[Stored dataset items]
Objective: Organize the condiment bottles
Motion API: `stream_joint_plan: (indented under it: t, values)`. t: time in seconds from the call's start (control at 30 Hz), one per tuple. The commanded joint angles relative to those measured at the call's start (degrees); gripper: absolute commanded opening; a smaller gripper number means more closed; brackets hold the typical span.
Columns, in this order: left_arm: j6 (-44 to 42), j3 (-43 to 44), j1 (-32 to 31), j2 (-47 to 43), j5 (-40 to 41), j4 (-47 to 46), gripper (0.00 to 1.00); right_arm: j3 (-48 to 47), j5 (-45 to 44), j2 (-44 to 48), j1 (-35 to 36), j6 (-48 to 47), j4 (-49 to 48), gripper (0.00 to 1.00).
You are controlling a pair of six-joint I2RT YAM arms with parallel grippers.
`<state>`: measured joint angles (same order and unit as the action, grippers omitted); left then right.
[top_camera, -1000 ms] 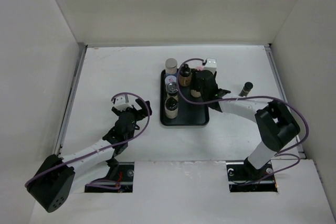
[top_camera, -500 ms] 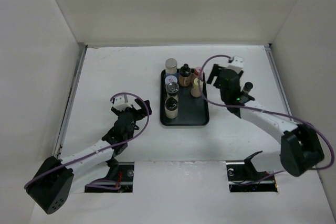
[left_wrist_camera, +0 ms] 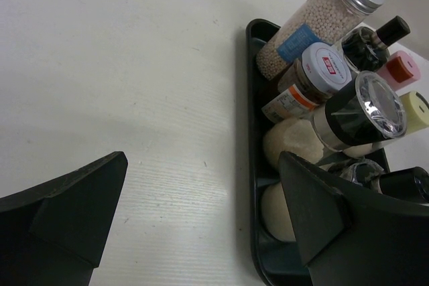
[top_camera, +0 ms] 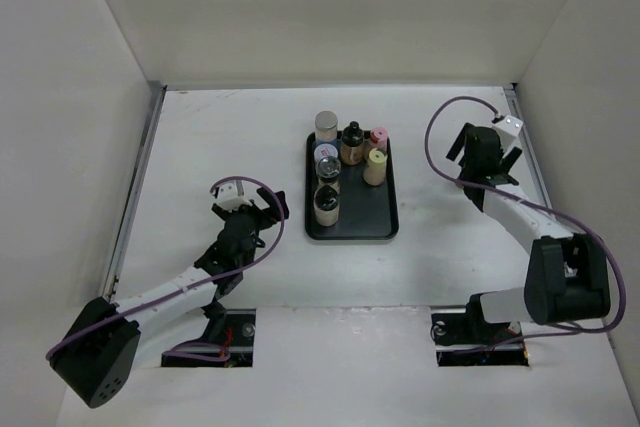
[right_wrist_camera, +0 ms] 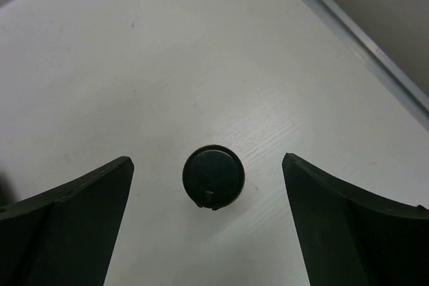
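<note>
A flat black tray (top_camera: 388,209) in the middle of the table holds several condiment bottles: a grey-capped one (top_camera: 326,126), a black-capped one (top_camera: 351,141), a pink-capped one (top_camera: 377,136) and a cream-capped one (top_camera: 375,167). My right gripper (top_camera: 482,155) is open and hangs over a lone bottle right of the tray. In the right wrist view its round black cap (right_wrist_camera: 213,177) stands between the spread fingers (right_wrist_camera: 74,212), untouched. My left gripper (top_camera: 268,209) is open and empty just left of the tray. The left wrist view shows the tray rim (left_wrist_camera: 253,165) and the tall grey-capped shaker (left_wrist_camera: 322,15).
White walls enclose the table on three sides. A metal rail (right_wrist_camera: 355,38) runs along the right edge close to the lone bottle. Bare table lies between my left gripper and the left wall.
My right gripper has left the tray, swung right, and now hangs over the lone black-capped bottle. The cream-capped bottle stays standing in the tray. The left arm has not moved.
</note>
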<state>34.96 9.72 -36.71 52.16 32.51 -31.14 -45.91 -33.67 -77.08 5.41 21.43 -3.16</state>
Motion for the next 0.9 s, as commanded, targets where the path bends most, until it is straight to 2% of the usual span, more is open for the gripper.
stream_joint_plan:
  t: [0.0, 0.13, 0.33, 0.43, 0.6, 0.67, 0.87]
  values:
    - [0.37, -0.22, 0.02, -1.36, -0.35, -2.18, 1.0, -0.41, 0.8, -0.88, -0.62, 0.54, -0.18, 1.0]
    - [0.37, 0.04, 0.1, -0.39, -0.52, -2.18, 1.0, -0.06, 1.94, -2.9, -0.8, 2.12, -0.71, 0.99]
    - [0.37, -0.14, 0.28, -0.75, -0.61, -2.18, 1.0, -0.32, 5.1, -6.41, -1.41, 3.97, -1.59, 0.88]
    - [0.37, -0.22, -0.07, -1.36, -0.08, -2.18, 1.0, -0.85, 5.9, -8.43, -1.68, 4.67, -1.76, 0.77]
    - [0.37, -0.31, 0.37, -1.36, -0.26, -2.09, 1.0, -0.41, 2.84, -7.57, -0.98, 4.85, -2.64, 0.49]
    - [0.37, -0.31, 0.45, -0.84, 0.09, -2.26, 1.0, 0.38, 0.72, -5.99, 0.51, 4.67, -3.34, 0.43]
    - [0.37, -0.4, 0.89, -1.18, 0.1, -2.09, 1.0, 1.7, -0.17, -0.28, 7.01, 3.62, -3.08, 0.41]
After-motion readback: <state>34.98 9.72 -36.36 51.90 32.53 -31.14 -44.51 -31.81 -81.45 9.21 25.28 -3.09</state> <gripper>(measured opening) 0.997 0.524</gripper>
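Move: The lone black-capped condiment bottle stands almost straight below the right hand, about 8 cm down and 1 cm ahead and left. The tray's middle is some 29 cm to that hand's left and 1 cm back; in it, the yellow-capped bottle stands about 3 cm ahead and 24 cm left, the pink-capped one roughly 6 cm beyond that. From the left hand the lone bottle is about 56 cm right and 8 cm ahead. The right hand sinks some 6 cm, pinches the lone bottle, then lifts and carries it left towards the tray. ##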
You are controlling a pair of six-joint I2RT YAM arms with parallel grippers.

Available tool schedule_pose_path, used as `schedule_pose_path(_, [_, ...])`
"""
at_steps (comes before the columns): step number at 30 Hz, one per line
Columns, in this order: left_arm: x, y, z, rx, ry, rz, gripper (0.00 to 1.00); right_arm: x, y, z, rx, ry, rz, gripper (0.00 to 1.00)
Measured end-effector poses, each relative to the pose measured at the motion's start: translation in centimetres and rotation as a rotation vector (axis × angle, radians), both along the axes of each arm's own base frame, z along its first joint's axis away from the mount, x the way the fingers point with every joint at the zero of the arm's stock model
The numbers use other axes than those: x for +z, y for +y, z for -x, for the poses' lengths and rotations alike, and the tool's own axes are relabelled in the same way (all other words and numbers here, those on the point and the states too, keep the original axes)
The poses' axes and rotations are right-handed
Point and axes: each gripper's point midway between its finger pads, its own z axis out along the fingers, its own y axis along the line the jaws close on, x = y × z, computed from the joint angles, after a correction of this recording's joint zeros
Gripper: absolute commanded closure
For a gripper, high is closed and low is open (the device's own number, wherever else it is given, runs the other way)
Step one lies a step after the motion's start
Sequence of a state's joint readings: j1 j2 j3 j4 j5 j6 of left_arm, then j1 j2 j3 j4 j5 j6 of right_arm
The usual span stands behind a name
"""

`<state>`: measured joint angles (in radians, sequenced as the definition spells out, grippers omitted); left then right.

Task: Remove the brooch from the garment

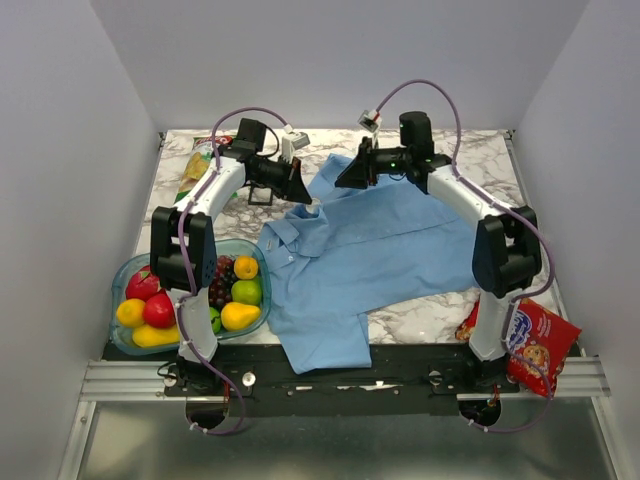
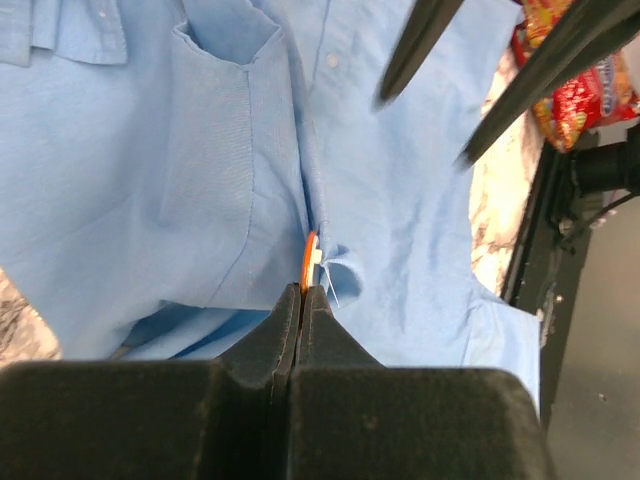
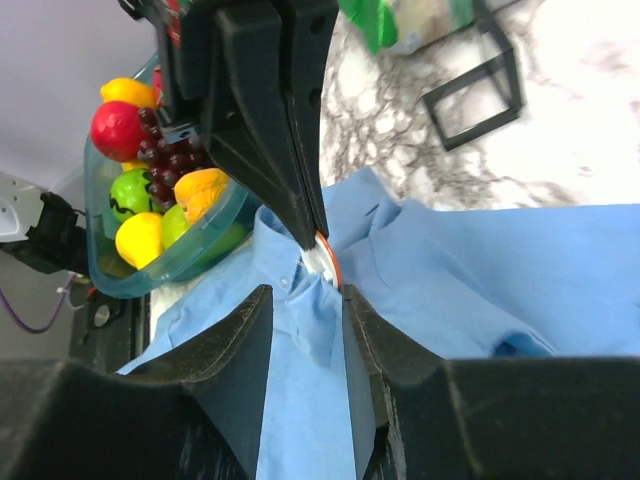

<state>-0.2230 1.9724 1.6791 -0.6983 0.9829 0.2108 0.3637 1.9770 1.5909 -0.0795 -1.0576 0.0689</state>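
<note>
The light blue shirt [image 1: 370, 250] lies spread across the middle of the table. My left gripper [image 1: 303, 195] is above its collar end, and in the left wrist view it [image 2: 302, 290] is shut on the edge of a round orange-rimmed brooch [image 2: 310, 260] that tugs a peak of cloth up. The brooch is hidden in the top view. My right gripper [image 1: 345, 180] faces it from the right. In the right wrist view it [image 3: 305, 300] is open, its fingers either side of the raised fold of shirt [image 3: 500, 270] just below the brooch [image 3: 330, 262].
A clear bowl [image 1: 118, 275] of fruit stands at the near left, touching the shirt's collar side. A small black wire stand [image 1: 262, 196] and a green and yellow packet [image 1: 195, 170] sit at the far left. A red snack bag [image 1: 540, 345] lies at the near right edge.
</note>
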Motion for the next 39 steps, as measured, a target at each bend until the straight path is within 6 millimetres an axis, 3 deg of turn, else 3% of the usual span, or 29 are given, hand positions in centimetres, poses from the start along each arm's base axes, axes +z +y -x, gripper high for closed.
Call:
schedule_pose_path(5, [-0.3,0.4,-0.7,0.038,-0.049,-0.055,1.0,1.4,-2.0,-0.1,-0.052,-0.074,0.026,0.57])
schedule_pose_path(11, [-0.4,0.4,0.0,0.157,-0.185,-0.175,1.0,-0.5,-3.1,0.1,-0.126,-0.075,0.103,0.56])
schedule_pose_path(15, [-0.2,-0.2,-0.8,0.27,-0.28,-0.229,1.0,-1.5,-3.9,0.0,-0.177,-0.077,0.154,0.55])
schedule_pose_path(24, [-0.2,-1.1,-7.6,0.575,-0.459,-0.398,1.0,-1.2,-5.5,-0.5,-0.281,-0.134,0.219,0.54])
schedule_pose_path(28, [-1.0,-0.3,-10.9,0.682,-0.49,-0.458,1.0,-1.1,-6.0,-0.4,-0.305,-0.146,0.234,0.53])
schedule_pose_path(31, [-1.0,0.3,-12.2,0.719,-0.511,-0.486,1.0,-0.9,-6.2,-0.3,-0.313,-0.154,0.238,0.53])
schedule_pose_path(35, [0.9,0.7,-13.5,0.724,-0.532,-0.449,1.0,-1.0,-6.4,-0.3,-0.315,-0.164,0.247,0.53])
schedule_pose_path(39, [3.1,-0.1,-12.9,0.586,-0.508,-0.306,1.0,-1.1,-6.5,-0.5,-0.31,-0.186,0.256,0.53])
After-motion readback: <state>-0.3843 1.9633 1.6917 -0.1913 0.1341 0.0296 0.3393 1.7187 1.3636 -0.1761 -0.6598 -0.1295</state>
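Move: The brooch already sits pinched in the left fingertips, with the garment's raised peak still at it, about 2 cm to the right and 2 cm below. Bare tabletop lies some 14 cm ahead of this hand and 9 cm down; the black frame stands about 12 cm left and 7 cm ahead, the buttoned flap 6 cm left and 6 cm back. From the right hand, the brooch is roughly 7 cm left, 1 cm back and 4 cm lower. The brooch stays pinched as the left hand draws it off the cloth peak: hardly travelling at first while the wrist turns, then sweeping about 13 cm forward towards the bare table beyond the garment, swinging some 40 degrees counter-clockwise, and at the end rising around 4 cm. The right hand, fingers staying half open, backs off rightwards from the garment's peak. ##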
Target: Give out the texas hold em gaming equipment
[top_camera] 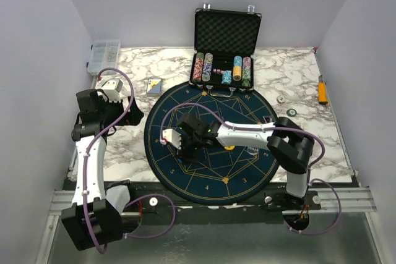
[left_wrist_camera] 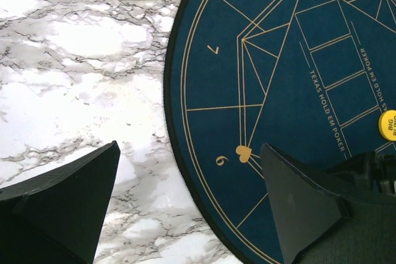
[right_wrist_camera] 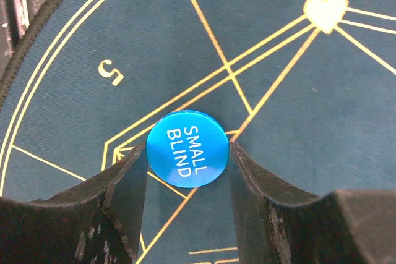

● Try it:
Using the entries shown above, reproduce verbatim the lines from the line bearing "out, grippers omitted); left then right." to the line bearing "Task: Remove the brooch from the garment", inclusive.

● Task result:
`<state>`: measured joint angles (in radians, sequenced as the definition spells out, grippers omitted); left then right.

Task: Remove the brooch from the garment

Nothing else remains for the exercise.